[Work instructions] From the entries that follow, copy exactly the lines beginning at the line holding "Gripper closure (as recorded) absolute" and continuing through the line holding "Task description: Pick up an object".
[[ The input open ]]
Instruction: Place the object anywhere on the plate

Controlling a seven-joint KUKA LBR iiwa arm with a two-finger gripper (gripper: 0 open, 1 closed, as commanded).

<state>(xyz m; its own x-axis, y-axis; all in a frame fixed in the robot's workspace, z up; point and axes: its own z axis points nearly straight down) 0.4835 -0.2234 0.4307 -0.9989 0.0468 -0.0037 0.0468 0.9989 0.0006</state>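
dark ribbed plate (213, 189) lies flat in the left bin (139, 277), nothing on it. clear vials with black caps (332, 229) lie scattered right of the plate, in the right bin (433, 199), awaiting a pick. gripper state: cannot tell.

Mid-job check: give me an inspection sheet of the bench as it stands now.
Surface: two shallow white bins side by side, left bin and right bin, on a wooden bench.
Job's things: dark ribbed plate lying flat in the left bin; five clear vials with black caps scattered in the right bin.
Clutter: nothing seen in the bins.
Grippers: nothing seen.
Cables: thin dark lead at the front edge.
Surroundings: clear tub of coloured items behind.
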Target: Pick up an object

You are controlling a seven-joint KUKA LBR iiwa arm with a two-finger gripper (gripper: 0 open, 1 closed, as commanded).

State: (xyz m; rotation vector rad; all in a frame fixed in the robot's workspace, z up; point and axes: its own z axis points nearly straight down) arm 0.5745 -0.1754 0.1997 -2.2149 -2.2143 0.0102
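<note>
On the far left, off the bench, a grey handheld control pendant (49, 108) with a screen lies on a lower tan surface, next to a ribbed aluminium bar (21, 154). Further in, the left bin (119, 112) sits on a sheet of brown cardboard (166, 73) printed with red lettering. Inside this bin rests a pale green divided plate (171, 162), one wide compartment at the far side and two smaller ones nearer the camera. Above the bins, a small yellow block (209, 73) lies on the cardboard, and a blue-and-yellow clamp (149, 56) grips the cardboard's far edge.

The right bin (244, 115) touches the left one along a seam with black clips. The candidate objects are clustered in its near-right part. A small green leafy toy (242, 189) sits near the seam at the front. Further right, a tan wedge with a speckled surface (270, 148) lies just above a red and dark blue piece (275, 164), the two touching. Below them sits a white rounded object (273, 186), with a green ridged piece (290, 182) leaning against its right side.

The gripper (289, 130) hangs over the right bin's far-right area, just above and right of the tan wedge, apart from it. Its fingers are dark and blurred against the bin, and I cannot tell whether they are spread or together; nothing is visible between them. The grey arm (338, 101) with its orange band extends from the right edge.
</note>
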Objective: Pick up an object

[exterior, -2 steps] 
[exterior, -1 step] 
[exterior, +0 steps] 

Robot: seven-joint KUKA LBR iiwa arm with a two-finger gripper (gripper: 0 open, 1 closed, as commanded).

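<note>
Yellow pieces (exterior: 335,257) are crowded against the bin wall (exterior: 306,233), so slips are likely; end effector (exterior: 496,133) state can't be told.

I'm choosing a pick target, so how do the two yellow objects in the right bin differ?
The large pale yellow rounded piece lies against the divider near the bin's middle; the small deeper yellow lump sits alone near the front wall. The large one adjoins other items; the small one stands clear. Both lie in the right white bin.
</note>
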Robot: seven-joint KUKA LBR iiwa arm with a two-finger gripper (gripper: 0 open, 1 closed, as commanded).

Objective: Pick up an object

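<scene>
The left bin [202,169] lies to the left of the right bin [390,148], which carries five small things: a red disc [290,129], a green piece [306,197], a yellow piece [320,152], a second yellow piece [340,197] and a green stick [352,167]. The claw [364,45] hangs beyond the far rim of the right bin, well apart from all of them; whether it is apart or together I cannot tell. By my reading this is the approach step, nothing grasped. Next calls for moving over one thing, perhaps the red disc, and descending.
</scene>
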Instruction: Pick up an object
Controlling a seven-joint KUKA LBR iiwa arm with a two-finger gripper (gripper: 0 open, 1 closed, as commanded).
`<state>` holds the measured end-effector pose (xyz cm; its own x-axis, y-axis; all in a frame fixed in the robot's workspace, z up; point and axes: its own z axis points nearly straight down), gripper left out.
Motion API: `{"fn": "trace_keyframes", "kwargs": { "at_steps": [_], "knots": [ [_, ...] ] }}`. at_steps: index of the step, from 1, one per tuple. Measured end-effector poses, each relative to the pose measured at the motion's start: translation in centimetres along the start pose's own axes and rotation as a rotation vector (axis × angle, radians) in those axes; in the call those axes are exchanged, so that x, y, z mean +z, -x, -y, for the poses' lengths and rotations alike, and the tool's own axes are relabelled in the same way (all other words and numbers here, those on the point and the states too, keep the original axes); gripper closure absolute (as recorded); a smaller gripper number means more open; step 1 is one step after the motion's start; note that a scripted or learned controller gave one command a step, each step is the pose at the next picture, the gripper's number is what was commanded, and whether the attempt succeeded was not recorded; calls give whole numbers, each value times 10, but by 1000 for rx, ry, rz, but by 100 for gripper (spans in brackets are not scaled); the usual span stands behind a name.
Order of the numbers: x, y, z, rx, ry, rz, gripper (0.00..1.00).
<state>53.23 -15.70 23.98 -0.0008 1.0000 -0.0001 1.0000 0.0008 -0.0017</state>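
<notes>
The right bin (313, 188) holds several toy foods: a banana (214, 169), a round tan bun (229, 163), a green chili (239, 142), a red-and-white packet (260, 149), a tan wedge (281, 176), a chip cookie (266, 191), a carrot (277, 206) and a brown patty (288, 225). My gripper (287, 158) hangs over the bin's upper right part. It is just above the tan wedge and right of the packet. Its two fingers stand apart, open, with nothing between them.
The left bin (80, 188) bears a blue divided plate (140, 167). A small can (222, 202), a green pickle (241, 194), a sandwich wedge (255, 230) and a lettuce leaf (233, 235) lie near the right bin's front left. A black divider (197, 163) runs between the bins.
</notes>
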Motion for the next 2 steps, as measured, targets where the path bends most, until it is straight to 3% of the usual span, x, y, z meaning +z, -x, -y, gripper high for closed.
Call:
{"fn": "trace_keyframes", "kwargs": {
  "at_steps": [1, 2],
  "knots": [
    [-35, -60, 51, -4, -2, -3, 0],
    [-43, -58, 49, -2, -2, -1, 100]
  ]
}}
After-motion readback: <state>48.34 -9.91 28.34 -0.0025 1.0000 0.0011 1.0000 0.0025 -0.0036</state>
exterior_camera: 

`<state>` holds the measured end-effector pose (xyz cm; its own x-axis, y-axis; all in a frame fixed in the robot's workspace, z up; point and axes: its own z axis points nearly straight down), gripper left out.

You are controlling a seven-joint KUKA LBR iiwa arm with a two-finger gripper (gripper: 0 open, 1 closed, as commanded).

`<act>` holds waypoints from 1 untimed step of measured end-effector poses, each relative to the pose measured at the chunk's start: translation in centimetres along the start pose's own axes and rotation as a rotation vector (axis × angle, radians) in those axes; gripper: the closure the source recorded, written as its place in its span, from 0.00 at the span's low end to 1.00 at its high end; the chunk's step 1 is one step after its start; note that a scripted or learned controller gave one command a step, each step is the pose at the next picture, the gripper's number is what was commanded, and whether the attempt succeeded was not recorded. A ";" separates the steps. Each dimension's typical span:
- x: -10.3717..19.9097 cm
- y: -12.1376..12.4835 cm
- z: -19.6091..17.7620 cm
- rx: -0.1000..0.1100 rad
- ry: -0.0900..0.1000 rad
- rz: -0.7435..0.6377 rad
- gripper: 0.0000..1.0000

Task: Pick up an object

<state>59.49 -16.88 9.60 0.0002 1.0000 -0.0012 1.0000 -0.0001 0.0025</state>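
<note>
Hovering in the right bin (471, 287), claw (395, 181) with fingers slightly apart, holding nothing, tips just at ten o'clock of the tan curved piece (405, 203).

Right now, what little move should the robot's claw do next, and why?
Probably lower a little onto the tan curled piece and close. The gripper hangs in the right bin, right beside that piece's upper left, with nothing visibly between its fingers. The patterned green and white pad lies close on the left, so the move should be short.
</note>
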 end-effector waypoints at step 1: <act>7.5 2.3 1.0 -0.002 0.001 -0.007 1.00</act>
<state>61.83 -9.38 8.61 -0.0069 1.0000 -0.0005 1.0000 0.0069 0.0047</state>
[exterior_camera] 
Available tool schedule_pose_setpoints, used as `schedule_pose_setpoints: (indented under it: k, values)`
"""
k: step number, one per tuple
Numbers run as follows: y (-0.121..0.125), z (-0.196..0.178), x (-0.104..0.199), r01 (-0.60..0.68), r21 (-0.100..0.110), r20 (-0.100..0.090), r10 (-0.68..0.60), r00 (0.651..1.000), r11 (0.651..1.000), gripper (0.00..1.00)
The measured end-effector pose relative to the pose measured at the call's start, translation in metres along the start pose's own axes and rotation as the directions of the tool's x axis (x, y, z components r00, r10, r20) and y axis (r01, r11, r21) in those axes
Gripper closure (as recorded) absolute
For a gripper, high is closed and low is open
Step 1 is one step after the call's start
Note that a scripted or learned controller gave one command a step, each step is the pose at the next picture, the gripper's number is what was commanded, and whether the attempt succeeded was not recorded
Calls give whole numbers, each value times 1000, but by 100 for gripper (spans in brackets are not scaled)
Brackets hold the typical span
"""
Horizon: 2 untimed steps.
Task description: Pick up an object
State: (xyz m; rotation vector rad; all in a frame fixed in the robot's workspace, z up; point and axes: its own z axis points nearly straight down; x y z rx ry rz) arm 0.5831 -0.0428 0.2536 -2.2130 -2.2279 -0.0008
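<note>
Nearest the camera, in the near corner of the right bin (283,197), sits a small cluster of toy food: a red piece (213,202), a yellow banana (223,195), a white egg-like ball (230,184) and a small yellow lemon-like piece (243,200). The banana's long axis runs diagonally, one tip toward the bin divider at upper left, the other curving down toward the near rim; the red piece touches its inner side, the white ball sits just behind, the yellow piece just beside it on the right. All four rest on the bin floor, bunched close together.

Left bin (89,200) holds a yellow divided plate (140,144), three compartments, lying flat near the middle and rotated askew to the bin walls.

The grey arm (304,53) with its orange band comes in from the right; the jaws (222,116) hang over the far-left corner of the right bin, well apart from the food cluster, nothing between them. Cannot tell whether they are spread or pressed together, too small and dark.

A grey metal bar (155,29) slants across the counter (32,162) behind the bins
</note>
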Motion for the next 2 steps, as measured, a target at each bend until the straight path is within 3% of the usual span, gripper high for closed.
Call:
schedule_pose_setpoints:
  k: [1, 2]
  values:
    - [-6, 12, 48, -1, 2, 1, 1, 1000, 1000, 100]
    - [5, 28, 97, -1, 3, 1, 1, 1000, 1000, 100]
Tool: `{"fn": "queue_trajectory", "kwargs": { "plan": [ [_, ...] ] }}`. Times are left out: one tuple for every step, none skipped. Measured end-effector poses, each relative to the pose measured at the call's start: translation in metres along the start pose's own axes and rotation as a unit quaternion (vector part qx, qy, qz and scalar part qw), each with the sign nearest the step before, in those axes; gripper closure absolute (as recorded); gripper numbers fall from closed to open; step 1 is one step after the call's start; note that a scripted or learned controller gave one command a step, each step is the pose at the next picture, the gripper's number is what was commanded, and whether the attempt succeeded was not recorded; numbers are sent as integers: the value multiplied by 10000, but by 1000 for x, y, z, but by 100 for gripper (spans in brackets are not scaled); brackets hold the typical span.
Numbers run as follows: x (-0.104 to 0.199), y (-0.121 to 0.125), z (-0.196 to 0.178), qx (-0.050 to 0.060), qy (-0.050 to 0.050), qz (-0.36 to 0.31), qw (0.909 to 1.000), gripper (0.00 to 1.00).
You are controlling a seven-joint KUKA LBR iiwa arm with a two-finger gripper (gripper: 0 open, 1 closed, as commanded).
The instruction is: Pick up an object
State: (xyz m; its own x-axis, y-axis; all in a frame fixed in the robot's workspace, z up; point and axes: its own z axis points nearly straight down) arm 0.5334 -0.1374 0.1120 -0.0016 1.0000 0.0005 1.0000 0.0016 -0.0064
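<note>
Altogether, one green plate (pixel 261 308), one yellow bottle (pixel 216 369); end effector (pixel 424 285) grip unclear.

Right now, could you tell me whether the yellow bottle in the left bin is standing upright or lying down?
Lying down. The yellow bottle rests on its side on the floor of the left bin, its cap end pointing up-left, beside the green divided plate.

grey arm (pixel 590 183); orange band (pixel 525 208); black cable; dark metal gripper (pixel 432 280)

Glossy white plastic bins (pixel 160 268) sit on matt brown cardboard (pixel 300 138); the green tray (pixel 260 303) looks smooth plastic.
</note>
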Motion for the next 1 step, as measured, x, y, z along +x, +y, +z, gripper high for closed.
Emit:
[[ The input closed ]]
[Solved problem]
Gripper closure (as recorded) absolute
For a gripper, high is closed and low is open
Step 1 is one step after the call's start
Note that a scripted or learned controller gave one command a step, each step is the pose at the next picture, the gripper's number is what was commanded, and whether the attempt succeeded was not recorded
Calls give whole numbers, each value times 1000, but by 100 for gripper (spans in brackets are not scaled)
Brackets hold the typical span
"""
Horizon: 2 untimed steps.
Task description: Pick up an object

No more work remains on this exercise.